• EXERCISE OBJECTIVE:
The expected response is a copy of every line in the entries below that includes the word "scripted".

***** THE RECORDS

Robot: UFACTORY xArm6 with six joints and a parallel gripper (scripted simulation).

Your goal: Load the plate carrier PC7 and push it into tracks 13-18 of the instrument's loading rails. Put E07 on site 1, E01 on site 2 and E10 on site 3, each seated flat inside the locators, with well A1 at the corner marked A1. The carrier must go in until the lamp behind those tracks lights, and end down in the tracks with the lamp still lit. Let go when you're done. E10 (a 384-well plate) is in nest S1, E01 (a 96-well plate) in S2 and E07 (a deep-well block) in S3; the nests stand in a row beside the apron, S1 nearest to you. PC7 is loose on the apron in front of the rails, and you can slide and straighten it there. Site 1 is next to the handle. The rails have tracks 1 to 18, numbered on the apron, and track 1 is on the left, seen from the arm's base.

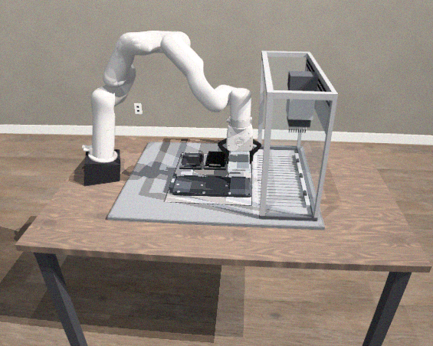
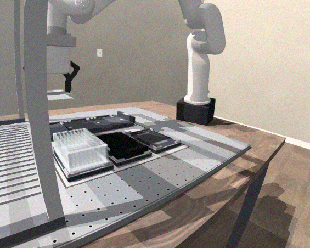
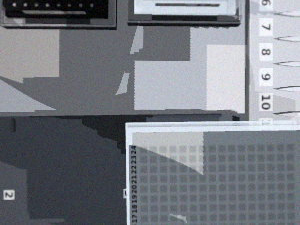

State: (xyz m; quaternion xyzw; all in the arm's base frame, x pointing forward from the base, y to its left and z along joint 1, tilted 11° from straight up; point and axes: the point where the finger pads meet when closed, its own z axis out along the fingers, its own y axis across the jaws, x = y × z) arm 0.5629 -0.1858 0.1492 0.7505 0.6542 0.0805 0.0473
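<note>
Right now the dark carrier PC7 is 11 cm behind my hand, 1 cm to the left of it and 12 cm below it. Round my hand: deep-well block E07: 3 cm ahead, 21 cm to the left, 10 cm below; then corner mark: 13 cm behind, 17 cm to the left, 12 cm below; then 384-well plate E10: 1 cm below.
</note>
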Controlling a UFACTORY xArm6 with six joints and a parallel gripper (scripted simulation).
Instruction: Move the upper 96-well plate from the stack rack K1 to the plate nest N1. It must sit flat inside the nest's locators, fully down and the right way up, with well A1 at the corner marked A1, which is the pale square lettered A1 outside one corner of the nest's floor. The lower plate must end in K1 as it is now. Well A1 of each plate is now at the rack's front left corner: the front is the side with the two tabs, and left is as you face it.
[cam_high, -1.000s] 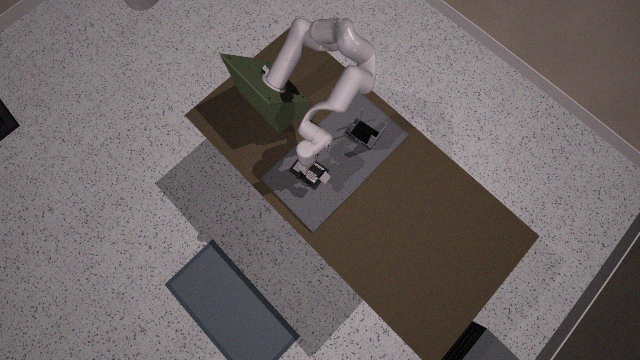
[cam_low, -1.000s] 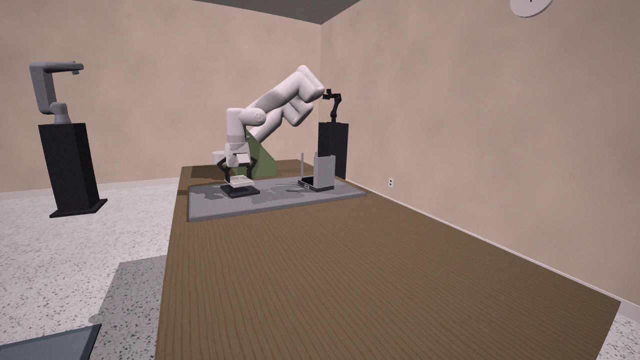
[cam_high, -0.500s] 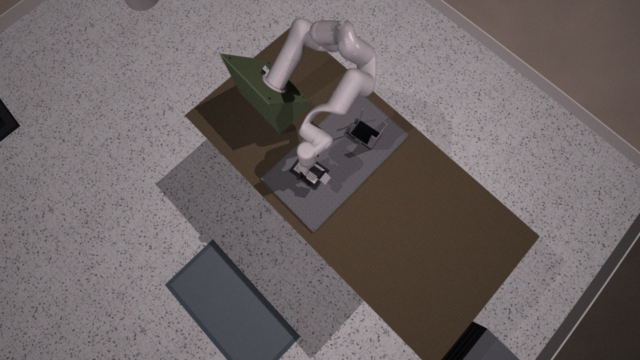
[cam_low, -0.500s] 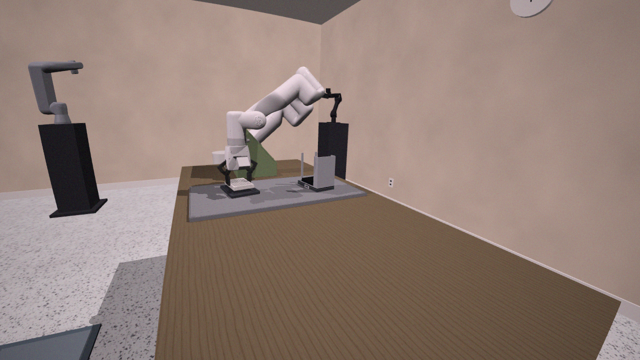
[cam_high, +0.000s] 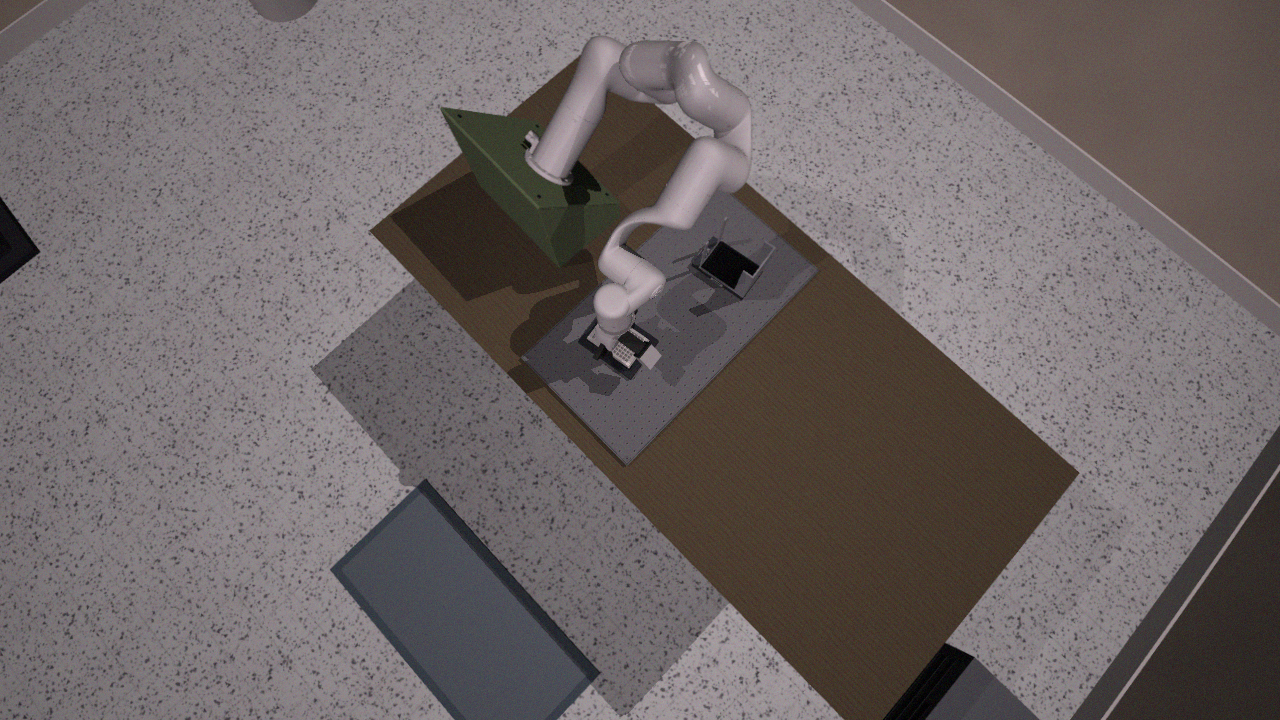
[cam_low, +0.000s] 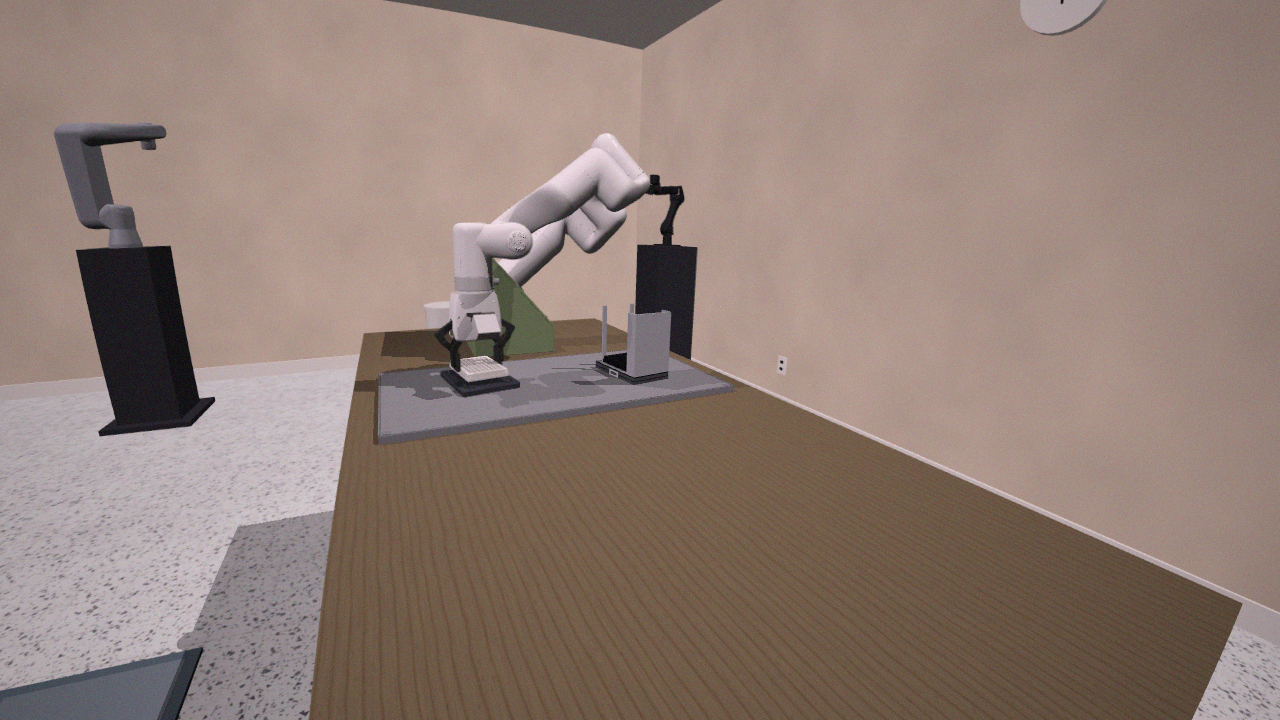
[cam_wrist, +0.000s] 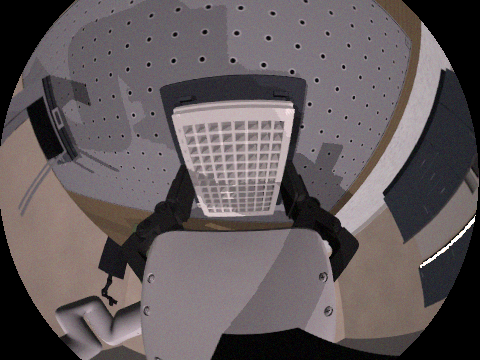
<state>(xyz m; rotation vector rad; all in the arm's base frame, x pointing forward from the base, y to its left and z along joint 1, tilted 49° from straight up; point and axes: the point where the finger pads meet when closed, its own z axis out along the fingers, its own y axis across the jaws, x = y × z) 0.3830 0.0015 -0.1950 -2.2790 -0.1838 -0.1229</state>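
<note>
The dark plate nest N1 is 40 mm below my hand. From my hand the other things lie so: white 96-well plate 10 mm below; pale A1 mark 80 mm behind, 40 mm to the left, 30 mm below.
</note>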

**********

• SOLUTION TO THE EXERCISE:
Robot: UFACTORY xArm6 with six joints and a parallel gripper (scripted simulation).
Controlling a UFACTORY xArm6 with six joints and a parallel gripper (scripted simulation).

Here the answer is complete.